→ **What is needed**
In the material below, the lines from the one containing "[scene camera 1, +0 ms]" through the one containing "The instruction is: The" are to be given again exactly, ends included, and no others.

#### Data listing ####

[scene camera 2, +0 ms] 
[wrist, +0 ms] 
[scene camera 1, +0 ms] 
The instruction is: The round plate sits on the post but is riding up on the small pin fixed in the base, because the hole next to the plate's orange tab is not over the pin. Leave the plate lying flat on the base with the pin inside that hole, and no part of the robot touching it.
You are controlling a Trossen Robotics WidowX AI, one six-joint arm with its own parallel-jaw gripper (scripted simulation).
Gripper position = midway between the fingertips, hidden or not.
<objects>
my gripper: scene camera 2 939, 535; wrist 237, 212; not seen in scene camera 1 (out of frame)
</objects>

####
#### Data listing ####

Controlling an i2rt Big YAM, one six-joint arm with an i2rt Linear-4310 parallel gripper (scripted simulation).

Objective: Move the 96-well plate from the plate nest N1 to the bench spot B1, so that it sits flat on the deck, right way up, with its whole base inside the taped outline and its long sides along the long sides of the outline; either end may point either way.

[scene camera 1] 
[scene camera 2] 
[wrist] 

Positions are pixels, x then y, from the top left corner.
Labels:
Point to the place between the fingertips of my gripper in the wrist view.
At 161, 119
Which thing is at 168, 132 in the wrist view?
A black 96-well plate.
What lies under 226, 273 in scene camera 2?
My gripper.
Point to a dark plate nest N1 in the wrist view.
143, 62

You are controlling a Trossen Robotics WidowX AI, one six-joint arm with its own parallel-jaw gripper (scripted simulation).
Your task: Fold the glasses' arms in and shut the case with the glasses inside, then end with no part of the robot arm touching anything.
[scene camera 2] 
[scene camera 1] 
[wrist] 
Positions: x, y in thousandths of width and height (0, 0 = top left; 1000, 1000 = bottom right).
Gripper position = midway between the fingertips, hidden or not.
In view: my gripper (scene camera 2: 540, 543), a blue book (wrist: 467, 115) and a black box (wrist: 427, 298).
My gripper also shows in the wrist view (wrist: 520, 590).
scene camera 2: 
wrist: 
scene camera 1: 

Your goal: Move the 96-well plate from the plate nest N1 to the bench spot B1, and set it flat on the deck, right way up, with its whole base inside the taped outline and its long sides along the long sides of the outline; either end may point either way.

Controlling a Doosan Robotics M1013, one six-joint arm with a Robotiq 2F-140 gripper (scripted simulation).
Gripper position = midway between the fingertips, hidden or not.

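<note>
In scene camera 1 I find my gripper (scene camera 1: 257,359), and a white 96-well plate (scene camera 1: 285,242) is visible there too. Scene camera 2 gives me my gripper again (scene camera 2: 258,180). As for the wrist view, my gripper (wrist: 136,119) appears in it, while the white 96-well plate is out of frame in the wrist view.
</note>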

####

→ **Worked solution**
[scene camera 1, +0 ms] 
The instruction is: The round plate sits on the post but is riding up on the small pin fixed in the base, because the hole next to the plate's orange tab is not over the pin. Leave the plate lying flat on the base with the pin inside that hole, and no part of the robot touching it.

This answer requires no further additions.